The 102x gap matters for three use cases: CLI tools that run a job and exit, test suites that spin up workers per test, and serverless functions where cold start is billed time.

Full Results Table

All 7 scenarios, Round 1.3, median values. Scale: small (100–5,000 jobs), 3 iterations, 1 warmup.

Scenario	Measure	qler	Celery	Gap	Winner
C1: Enqueue latency	ops/s @ 5K	1,916	1,789	1.1x	qler
C2: Batch enqueue	ops/s @ 5K	9,973	1,576	6.3x	qler
C3: Raw API round-trip	ops/s @ 1K	321	595	1.9x	Celery
C4: Raw API throughput	ops/s @ 5K	316	610	1.9x	Celery
C5: Worker round-trip	ops/s @ 500	224	711	3.2x	Celery
C6: Worker throughput	ops/s @ 500	77	596	7.7x	Celery
C7: Cold start (1 job)	ms	34	3,478	102x	qler

When to Use Which

Scenario	Recommendation
Single machine, < 1K jobs/min	qler — no infrastructure, same-process, debuggable
Single machine, > 5K jobs/min	Celery+Redis — SQLite write ceiling becomes the bottleneck
Multi-machine / distributed	Celery+Redis — qler doesn’t distribute
Development / prototyping	qler — zero setup, `pip install qler` and go
Already running Redis	Celery — marginal cost of adding a queue is near zero
Debugging / observability	qler — full SQL access to every job, attempt, and failure
CLI tools / test suites	qler — 34ms cold start vs 3.5 seconds

What’s Missing

These benchmarks run on one machine with localhost Redis. We have not tested:

Remote Redis: Adding real network latency would slow Celery’s round-trips. The gap on C1/C5 would narrow; C2 (batch) would widen further in qler’s favor.
Prefork pool: Celery with --pool prefork -c 4 would multiply its throughput. The C6 gap would widen.
Production data: Warm caches, thousands of existing jobs, concurrent writers. SQLite’s single-writer lock becomes a real constraint under contention.
Multi-machine: qler’s architecture cannot distribute. This is a feature boundary, not a performance one.
Large payloads: All jobs use minimal payloads. Serialization costs matter more with large JSON blobs.

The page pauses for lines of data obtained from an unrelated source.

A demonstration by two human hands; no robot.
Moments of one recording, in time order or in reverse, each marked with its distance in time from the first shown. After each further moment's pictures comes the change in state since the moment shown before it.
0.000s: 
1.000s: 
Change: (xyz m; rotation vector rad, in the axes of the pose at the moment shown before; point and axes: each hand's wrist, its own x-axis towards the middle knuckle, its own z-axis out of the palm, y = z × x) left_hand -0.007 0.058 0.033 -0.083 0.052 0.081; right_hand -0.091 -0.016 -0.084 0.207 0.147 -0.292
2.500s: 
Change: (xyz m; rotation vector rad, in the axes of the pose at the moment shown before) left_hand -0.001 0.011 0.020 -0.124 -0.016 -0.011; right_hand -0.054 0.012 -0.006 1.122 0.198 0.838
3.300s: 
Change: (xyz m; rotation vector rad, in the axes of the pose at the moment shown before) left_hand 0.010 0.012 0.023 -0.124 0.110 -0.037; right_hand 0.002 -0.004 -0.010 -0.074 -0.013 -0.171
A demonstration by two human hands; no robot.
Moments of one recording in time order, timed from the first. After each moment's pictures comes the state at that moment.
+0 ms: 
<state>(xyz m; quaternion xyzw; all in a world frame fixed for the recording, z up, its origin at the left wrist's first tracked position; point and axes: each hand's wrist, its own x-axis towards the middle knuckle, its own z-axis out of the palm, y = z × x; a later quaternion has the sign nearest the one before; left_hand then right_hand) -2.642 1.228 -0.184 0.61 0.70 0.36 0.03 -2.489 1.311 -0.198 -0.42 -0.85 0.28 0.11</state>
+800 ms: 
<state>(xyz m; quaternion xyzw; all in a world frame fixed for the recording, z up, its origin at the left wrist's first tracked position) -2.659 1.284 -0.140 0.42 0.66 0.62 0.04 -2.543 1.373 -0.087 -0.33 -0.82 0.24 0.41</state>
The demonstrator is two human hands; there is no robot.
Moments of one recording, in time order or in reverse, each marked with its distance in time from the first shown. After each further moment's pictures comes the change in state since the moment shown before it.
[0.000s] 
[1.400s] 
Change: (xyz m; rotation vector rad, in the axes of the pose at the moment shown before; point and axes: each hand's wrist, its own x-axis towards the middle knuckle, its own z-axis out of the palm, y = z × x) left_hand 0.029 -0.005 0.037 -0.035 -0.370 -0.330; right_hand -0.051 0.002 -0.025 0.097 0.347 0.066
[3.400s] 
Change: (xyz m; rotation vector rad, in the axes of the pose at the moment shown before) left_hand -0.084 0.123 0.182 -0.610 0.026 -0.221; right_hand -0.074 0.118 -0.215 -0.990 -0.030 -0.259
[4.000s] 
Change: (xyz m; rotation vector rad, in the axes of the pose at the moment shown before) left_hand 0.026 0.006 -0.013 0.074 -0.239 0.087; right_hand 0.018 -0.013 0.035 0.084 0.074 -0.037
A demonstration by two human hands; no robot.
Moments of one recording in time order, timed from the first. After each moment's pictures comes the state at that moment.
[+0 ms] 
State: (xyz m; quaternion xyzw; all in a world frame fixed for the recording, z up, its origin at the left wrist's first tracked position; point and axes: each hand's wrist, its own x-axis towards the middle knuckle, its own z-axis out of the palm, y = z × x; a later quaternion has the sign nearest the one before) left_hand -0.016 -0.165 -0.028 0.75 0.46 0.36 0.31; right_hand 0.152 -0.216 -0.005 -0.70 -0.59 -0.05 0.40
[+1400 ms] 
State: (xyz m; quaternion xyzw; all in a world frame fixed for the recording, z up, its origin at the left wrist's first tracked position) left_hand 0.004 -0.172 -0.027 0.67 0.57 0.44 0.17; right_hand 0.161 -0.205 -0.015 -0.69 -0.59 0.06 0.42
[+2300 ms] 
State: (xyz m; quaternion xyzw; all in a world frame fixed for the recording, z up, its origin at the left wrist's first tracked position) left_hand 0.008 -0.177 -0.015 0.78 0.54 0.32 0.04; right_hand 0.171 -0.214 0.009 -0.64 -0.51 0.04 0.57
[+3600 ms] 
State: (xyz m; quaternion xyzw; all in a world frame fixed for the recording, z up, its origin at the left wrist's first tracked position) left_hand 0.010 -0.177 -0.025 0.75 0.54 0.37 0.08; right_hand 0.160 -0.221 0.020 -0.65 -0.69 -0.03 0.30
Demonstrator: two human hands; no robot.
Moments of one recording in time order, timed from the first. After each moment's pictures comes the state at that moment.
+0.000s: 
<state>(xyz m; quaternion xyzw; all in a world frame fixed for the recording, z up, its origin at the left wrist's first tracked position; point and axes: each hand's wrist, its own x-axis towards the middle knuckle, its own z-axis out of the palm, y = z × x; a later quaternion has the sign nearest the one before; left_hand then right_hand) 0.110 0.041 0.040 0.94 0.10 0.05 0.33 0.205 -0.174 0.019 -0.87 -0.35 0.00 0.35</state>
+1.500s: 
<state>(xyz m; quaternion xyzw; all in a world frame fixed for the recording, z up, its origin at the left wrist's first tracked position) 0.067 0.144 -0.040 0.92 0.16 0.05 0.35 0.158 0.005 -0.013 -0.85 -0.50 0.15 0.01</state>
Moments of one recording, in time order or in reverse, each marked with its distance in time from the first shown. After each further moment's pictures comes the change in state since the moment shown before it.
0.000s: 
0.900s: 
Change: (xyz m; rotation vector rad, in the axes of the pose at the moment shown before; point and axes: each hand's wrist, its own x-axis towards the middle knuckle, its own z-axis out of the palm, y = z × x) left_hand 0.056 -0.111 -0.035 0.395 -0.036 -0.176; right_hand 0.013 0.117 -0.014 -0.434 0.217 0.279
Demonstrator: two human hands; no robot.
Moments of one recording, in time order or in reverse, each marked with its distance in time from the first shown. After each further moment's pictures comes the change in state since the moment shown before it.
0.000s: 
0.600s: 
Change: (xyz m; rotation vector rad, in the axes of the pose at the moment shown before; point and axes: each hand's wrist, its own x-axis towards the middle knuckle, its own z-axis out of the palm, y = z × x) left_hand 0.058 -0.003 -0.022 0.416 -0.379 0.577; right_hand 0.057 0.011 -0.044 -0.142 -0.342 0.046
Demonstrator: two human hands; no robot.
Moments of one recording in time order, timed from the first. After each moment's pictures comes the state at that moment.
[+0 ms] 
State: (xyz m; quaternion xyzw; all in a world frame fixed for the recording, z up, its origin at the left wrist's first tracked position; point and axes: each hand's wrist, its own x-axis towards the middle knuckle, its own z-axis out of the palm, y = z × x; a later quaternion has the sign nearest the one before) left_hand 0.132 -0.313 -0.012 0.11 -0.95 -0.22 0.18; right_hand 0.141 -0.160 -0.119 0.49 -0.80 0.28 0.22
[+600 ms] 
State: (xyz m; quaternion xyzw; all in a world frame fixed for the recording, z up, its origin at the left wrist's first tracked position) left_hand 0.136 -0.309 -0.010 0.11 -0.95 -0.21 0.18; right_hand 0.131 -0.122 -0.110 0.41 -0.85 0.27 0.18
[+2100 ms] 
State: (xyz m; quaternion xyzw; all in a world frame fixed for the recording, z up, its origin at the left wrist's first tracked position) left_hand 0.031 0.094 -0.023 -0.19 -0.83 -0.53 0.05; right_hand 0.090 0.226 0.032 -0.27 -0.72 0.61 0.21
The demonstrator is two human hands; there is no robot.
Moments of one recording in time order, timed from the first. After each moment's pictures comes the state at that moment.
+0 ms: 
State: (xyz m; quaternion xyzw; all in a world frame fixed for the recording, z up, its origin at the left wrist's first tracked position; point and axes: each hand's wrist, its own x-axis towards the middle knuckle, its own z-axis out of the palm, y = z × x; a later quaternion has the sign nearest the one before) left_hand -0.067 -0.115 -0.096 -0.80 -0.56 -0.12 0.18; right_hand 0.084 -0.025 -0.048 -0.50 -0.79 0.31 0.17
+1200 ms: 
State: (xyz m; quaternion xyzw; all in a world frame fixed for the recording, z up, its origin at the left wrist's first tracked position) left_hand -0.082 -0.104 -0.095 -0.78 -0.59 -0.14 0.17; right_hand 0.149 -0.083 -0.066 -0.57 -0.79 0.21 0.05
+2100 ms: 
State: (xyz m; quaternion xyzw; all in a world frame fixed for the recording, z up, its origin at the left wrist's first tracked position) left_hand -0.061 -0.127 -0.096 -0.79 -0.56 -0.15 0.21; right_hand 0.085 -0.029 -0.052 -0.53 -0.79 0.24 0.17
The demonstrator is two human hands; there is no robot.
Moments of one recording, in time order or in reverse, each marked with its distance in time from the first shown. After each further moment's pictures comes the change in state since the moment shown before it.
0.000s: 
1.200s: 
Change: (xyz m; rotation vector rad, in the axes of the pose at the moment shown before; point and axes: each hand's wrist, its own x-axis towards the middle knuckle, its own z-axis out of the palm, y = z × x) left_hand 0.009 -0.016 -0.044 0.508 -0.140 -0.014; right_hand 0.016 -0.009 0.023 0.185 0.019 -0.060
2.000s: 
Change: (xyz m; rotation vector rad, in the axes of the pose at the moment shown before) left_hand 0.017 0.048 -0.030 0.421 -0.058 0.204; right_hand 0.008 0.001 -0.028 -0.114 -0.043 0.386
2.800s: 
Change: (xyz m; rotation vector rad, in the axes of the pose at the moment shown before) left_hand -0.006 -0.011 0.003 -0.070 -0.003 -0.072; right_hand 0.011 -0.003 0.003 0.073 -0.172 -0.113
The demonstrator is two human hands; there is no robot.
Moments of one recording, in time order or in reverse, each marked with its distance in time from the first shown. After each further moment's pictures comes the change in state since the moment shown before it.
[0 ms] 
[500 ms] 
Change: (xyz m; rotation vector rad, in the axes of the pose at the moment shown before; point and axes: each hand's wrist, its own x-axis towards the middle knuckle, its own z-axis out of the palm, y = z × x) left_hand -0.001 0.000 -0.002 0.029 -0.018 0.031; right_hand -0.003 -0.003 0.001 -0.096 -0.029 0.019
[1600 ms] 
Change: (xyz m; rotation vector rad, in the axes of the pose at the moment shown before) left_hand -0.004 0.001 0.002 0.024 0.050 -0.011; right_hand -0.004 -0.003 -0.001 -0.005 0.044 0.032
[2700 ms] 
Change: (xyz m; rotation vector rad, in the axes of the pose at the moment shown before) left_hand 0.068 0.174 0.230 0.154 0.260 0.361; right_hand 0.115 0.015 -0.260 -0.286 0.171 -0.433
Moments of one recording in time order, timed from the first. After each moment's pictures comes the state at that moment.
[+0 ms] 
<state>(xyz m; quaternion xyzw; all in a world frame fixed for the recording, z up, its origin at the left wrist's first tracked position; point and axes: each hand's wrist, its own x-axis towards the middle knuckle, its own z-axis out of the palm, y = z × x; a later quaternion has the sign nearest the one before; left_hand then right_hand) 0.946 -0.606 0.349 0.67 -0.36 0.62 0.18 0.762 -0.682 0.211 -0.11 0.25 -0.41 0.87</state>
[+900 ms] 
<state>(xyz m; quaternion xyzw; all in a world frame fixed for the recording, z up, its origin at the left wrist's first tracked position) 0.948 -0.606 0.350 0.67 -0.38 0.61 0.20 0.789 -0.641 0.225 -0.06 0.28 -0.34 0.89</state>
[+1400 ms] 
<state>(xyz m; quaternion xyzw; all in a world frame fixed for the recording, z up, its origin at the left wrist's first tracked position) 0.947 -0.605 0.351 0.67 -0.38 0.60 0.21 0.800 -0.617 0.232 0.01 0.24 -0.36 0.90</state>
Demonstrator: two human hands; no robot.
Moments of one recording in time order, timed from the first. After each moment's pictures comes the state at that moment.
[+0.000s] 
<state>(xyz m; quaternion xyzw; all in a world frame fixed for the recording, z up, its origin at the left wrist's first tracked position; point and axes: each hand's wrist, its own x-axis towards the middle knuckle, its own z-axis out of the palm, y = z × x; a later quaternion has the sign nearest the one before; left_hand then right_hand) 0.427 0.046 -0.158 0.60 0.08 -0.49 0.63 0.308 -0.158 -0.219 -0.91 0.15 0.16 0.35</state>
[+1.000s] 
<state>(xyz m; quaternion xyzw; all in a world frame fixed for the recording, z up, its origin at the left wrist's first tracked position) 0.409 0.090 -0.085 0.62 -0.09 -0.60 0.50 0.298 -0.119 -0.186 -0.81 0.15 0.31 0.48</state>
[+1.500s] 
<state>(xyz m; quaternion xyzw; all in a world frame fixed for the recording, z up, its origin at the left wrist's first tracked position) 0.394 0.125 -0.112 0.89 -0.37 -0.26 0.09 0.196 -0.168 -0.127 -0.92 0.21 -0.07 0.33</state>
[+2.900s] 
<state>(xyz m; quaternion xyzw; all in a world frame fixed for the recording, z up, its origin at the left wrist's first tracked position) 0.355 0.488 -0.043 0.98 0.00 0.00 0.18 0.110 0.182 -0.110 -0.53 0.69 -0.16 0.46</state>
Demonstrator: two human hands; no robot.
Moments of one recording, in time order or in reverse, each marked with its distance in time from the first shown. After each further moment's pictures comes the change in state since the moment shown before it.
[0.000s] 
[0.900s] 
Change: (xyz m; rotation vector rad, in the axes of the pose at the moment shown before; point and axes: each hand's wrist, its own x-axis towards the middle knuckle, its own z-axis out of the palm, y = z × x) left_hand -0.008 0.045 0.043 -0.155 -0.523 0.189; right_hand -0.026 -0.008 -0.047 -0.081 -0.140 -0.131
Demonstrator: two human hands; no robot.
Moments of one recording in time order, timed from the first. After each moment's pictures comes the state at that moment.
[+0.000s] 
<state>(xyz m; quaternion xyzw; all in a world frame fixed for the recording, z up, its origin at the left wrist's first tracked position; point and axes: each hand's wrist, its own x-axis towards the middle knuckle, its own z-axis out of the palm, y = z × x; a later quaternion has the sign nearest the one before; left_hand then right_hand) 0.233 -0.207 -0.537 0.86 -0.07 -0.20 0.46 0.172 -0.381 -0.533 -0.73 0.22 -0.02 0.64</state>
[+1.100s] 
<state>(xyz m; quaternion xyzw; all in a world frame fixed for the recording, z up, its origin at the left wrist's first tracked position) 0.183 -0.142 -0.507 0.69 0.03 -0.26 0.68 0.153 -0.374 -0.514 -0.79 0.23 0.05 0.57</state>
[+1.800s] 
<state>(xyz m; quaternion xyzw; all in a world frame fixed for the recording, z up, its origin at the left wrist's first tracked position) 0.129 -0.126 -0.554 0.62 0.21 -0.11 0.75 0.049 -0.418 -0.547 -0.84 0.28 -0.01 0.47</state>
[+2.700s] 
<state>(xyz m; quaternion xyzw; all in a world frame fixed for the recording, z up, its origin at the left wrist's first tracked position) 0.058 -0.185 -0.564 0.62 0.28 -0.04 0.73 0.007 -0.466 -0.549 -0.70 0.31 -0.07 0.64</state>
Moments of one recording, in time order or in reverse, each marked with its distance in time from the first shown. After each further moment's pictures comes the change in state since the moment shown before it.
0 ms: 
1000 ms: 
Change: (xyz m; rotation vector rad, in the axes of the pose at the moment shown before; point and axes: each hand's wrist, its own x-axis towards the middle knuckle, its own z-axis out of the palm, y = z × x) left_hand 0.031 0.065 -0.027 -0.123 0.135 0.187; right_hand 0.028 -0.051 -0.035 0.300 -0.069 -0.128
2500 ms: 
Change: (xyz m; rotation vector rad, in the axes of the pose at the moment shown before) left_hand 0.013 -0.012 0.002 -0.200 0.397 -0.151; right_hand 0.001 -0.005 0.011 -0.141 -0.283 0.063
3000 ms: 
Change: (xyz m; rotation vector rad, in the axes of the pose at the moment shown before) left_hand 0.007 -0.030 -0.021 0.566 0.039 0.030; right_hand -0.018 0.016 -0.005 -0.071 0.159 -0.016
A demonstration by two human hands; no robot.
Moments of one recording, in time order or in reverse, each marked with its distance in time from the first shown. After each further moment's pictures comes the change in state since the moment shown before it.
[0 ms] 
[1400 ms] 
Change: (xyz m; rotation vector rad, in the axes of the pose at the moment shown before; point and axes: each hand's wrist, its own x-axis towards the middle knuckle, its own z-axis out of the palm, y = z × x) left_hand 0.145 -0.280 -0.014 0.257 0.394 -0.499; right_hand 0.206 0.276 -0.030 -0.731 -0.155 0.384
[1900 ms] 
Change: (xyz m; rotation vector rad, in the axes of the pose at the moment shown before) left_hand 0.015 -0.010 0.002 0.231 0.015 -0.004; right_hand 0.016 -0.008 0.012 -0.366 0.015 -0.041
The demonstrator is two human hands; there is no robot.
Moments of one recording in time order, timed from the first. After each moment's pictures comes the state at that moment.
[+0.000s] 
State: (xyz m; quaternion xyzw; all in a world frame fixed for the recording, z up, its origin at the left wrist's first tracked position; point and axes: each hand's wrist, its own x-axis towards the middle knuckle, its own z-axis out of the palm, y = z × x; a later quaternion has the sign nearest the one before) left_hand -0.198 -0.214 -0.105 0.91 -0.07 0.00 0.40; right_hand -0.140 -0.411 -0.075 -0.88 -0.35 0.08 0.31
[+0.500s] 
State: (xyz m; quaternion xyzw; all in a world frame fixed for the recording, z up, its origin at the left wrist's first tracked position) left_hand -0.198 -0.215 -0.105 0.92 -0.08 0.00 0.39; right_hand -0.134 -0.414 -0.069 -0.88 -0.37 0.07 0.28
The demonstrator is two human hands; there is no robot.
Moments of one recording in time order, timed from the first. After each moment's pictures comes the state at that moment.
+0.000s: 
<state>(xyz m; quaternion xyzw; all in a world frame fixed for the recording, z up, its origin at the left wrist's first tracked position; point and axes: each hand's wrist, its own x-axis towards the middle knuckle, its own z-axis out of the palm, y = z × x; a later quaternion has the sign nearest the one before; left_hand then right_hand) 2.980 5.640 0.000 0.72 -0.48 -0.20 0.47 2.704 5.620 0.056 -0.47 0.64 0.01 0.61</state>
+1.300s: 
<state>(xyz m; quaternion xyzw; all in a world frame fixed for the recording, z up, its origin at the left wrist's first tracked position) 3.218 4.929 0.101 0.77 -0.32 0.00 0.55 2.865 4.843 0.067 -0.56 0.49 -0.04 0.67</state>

The honest summary: qler wins on simplicity, cold start, and batch writes. Celery wins on sustained throughput and will always win on horizontal scaling. The 8x throughput gap is the price of not running Redis; for many applications, that price is worth paying.

Running It Yourself

git clone https://github.com/gabubelern/qler.git
cd qler
uv sync --all-groups

# Requires Redis running on localhost:6379
uv run --group bench python -m benchmarks run --suite comparison --scale small --warmup 1 --iterations 3 -v
uv run --group bench python -m benchmarks compare

Results land in benchmarks/COMPARISON.md. The suite enforces matched configuration, GC isolation, and measurement parity automatically.